-- PROBLEM STATEMENT --
Count every line of the data that includes "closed". State only the number.

-- DATASET CONTENT --

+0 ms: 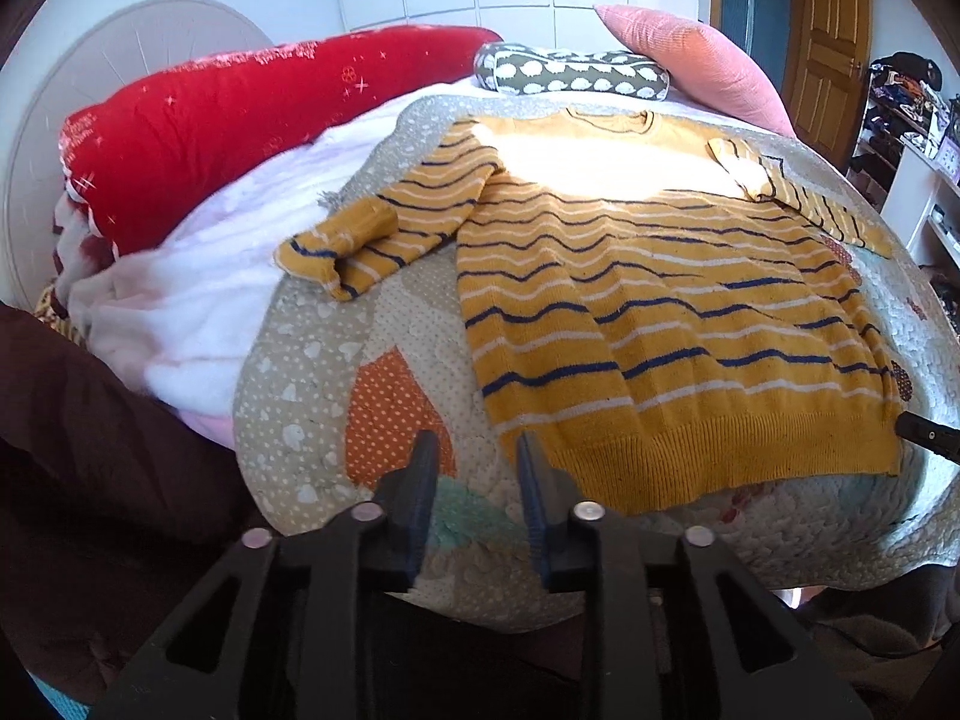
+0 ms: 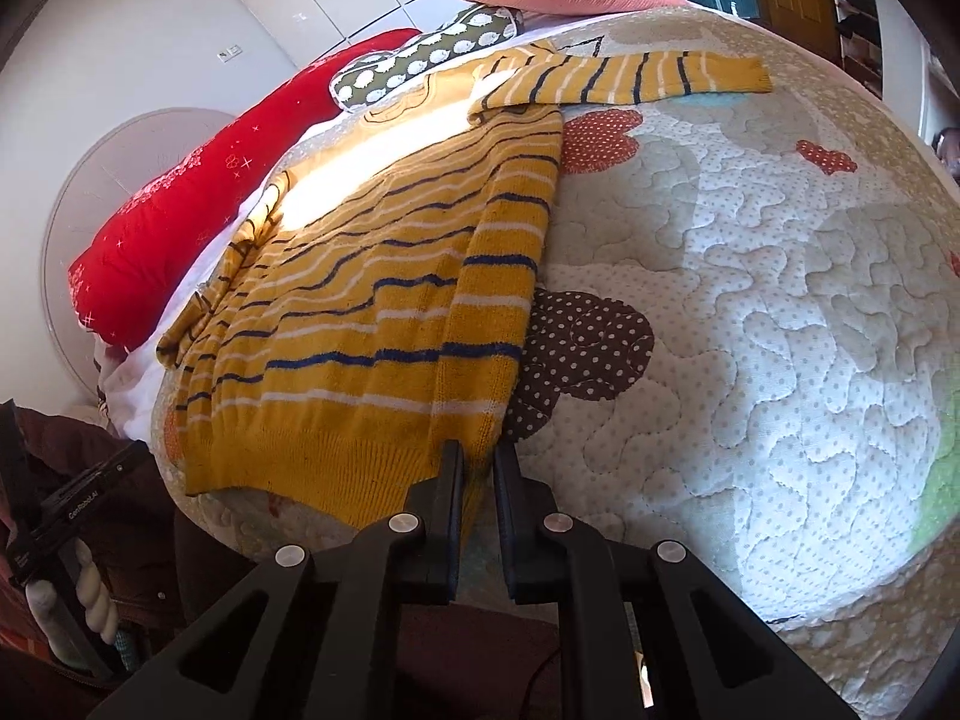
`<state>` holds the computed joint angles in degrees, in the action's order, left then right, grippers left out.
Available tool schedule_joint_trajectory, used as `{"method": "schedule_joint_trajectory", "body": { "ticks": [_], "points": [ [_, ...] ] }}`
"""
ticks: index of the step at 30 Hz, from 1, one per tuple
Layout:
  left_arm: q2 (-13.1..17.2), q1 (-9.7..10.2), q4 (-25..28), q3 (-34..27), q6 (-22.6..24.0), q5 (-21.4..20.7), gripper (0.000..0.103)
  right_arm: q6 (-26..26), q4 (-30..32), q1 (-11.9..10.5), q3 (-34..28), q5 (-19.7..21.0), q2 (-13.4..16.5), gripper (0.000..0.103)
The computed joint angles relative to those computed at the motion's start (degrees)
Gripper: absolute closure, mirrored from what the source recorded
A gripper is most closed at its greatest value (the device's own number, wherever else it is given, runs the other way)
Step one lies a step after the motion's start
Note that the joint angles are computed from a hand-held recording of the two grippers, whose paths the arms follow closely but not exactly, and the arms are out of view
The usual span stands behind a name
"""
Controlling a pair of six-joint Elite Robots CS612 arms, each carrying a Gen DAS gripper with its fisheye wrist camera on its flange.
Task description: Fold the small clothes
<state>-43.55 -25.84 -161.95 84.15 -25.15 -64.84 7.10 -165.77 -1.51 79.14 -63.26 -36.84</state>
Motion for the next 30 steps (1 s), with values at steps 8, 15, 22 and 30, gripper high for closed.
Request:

-- TASK ANSWER --
2